The U.S. Chamber's Institute for 21st Century Energy Tuesday unveiled a five-part plan to tackle the major energy challenges cited by business and community leaders.
"From coast to coast, we heard firsthand from business leaders who are frustrated with our energy policy and want Washington to come up with realistic solutions rather than just rhetoric," said Karen Harbert, president of the institute.
The plan stresses the need for more production of oil and natural gas, and improved access to federal lands. "As the economy begins to recover, it is clear that increased efficiency alone cannot satisfy future energy demand. Yet we see more and more domestic energy resources being locked up," the institute said.
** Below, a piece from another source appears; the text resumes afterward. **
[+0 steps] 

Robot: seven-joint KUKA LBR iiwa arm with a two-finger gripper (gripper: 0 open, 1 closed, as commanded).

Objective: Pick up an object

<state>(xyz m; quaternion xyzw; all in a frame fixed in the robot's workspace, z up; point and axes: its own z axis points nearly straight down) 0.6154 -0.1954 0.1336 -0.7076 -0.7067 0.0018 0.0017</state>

"Fossil fuels provide more than 80% of American's energy and allowing greater development of these resources is absolutely necessary to fuel economic recovery, bring new employment to millions of American, and increase the nation's energy security," it said.
"The federal government also must do all it can to make available, in a timely and predictable manner, the significant resources on public lands, which are ripe for energy development, especially renewable resources."
The second prong of the plan is to make new and clean energy technologies more affordable. "The biggest obstacle to greater use of new and cleaner energy is cost. There are several steps that can be taken to lessen this barrier without adding significantly to budgetary presses," it said.
"Our future economic competitiveness and energy security are dependent on continued financial and intellectual commitment to developing tomorrow's energy sources and applications while lowering the costs of the ones we use today. Government has a definite role investing in energy research and development, which should continue, but increasingly it is the private sector that develops transformative technologies. The research and development tax credit should be made permanent to encourage continued innovation."
The institute also called for a predictable regulatory environment. "Revising or constantly changing regulations is impeding investment in energy projects of all types. Policymakers should place high priority on those measures that are revenue-neutral given the current fiscal climate," the institute said.
It further proposed prioritizing siting and permitting of interstate power transmission. "A particularly acute problem is our inability to site and construct interstate transmission lines, which will be essential to creating a robust electricity grid...A federal preemption, similar to that existing for [natural gas] pipelines, must be created to cut through the burgeoning regulatory and legal obstacles," the institute said.